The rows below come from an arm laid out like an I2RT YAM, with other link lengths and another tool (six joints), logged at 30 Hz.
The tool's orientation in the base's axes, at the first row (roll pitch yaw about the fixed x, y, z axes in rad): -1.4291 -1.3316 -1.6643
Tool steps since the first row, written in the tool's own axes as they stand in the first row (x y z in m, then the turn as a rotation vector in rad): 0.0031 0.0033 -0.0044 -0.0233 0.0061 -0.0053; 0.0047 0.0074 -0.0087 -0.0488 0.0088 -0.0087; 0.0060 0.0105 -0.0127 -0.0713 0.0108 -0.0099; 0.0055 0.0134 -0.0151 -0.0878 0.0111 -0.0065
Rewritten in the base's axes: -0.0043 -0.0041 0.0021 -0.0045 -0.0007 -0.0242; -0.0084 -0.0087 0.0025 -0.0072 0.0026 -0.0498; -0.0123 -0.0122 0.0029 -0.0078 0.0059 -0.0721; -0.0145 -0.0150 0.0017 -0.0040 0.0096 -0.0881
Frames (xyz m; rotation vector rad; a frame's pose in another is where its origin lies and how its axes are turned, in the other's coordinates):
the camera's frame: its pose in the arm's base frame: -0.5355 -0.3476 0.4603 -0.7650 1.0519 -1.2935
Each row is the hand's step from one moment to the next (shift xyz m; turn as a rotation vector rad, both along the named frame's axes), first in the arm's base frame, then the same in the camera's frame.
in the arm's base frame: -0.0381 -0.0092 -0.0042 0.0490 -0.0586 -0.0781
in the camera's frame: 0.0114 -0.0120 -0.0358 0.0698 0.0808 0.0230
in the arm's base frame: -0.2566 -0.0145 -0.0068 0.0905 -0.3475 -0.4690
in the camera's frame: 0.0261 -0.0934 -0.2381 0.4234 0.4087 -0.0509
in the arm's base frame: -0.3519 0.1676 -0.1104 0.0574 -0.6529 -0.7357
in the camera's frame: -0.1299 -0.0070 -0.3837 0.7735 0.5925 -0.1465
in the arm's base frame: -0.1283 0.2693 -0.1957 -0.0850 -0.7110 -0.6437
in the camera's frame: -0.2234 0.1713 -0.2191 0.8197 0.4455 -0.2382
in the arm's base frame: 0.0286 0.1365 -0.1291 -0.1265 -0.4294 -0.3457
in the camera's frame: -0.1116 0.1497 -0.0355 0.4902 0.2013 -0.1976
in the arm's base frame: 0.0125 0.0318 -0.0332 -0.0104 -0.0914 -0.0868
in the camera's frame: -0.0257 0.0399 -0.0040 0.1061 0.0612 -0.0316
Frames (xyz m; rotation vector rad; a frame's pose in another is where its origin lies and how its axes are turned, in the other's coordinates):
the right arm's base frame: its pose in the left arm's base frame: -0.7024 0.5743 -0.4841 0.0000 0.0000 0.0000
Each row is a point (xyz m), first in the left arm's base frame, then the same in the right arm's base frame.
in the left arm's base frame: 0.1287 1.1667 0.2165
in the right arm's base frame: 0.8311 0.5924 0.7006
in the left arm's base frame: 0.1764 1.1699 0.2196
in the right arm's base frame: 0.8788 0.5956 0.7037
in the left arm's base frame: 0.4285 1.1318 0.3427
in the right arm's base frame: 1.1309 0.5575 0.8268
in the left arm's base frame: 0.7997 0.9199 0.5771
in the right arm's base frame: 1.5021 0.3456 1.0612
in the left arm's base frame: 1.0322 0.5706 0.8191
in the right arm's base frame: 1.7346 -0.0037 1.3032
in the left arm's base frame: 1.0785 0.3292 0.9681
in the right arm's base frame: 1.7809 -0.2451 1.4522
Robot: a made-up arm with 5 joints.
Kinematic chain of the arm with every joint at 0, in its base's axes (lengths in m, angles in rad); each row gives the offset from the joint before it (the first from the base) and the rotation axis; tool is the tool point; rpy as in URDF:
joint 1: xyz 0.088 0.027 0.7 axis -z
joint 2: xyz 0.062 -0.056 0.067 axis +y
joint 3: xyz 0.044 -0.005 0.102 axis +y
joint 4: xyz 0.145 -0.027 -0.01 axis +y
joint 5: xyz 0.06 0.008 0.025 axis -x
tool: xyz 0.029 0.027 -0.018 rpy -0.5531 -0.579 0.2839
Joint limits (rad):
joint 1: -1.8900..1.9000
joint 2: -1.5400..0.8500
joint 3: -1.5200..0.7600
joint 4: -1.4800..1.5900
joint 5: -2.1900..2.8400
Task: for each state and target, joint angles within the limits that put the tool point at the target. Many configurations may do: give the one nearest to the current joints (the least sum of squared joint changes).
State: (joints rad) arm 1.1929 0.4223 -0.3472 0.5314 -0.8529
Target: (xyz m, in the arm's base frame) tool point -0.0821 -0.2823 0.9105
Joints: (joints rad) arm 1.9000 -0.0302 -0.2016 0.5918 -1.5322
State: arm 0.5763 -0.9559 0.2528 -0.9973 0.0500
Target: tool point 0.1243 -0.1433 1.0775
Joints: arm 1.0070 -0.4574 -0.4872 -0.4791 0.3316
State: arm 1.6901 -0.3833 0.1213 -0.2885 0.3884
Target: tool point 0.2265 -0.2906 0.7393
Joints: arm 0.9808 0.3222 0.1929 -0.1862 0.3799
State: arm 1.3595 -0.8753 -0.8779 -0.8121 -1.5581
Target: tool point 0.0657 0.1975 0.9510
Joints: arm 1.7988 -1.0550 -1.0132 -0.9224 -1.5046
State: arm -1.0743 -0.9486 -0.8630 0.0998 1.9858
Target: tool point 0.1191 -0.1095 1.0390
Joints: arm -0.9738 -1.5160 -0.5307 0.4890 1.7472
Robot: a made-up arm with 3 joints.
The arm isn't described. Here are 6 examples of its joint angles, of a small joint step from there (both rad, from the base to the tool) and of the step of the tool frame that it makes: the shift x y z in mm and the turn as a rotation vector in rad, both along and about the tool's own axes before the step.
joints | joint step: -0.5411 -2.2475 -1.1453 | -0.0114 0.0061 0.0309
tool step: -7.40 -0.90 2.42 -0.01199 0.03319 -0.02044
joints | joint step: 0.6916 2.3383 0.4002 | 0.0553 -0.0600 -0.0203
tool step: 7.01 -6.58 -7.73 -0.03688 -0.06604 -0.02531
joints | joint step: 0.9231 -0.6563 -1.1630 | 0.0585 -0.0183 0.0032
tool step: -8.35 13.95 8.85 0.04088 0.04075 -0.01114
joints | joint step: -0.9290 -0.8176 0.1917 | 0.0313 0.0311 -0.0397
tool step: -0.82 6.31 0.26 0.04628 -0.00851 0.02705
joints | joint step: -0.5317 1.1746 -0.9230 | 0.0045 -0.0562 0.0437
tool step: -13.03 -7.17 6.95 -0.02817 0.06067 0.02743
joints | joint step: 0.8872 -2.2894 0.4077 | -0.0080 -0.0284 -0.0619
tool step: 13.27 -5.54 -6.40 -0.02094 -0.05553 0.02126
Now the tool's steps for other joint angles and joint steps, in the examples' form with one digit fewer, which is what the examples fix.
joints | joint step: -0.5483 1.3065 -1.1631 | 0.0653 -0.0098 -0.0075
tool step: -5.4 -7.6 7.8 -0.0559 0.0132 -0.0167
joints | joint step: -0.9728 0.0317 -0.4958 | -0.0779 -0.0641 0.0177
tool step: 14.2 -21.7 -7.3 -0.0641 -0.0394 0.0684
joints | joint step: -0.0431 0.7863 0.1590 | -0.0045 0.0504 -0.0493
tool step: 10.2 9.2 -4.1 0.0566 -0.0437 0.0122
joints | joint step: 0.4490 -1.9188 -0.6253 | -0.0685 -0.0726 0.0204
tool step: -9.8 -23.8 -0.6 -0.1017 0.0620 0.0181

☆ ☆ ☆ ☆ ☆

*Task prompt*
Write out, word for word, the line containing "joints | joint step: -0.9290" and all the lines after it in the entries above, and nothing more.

*Answer for the task*
joints | joint step: -0.9290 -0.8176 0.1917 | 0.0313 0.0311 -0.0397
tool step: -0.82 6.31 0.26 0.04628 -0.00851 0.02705
joints | joint step: -0.5317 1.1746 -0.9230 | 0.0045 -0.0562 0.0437
tool step: -13.03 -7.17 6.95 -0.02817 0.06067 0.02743
joints | joint step: 0.8872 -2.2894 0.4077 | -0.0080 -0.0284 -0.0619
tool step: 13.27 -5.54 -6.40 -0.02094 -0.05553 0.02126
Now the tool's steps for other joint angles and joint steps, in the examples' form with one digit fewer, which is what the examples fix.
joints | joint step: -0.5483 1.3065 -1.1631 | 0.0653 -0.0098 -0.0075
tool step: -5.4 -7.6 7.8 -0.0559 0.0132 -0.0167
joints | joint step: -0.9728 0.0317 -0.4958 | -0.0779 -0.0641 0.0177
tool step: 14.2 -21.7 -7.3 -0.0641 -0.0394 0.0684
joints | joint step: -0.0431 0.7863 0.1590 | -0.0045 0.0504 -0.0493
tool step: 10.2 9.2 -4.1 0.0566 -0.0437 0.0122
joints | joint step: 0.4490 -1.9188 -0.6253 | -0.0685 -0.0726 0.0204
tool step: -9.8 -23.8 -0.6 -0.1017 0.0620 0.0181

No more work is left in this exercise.